In [ ]:
%matplotlib inline
import matplotlib.pyplot as plt
import numpy as np
np.set_printoptions(precision=2)
In [ ]:
X = ["Some say the world will end in fire,",
"Some say in ice."]
In [ ]:
len(X)
In [ ]:
from sklearn.feature_extraction.text import CountVectorizer
vectorizer = CountVectorizer()
vectorizer.fit(X)
vectorizer.vocabulary_
In [ ]:
X_bag_of_words = vectorizer.transform(X)
X_bag_of_words
In [ ]:
print(X_bag_of_words.toarray())
In [ ]:
print(X)
vectorizer.get_feature_names()
In [ ]:
vectorizer.inverse_transform(X_bag_of_words)
In [ ]:
from sklearn.feature_extraction.text import TfidfVectorizer
tfidf_vectorizer = TfidfVectorizer()
tfidf_vectorizer.fit(X)
print(tfidf_vectorizer.get_feature_names())

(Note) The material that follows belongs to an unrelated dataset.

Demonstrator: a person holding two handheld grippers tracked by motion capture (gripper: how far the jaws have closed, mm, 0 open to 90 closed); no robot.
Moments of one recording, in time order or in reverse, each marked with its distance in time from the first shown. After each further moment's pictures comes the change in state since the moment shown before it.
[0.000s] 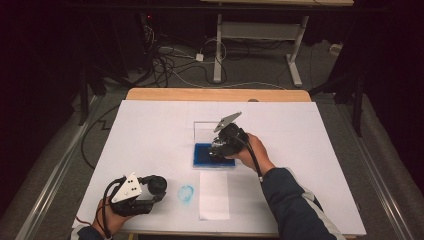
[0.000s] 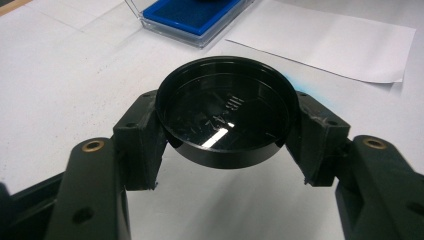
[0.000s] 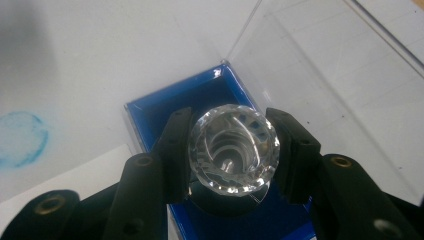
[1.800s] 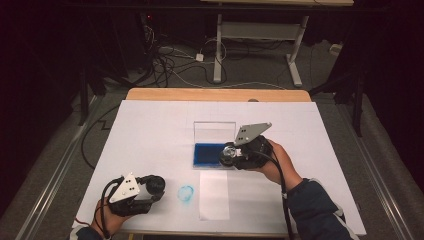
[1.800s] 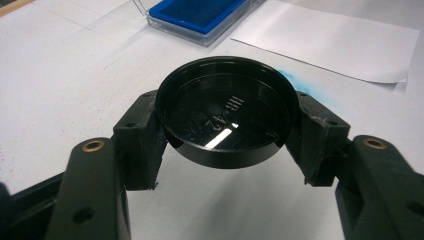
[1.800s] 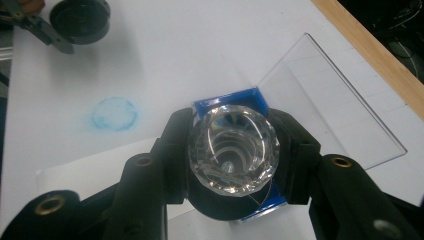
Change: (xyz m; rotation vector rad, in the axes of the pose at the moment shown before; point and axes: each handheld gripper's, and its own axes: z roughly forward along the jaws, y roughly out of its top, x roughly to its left) left arm 0.002 -0.002 -0.003 -0.005 0.010 -0.014; right arm 0.039 -0.019 -0.090 -0.159 -0.002 -0.148
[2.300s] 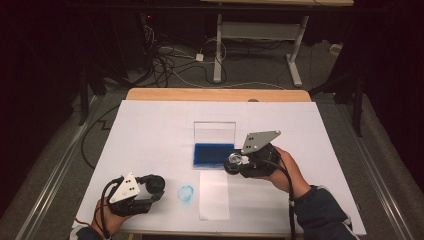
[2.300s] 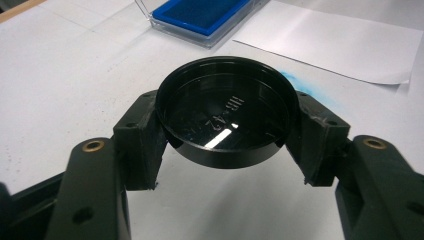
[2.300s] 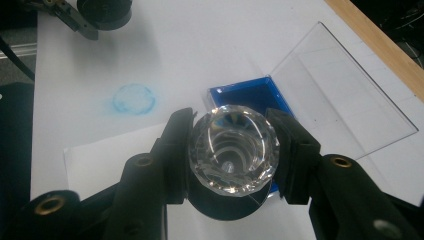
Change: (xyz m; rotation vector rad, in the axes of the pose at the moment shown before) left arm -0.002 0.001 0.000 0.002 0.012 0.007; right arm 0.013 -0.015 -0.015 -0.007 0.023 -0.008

print(tfidf_vectorizer.transform(X).toarray())
In [ ]:
X
In [ ]:
# look at sequences of tokens of minimum length 2 and maximum length 2
bigram_vectorizer = CountVectorizer(ngram_range=(2, 2))
bigram_vectorizer.fit(X)
bigram_vectorizer.get_feature_names()
In [ ]:
bigram_vectorizer.transform(X).toarray()
In [ ]:
gram_vectorizer = CountVectorizer(ngram_range=(1, 2))
gram_vectorizer.fit(X)
gram_vectorizer.get_feature_names()
In [ ]:
X_1_2_gram = gram_vectorizer.transform(X)
print(X_1_2_gram.shape)
print(X_1_2_gram.toarray())
In [ ]:
char_vectorizer = CountVectorizer(ngram_range=(2, 3), analyzer="char")
char_vectorizer.fit(X)
print(char_vectorizer.get_feature_names())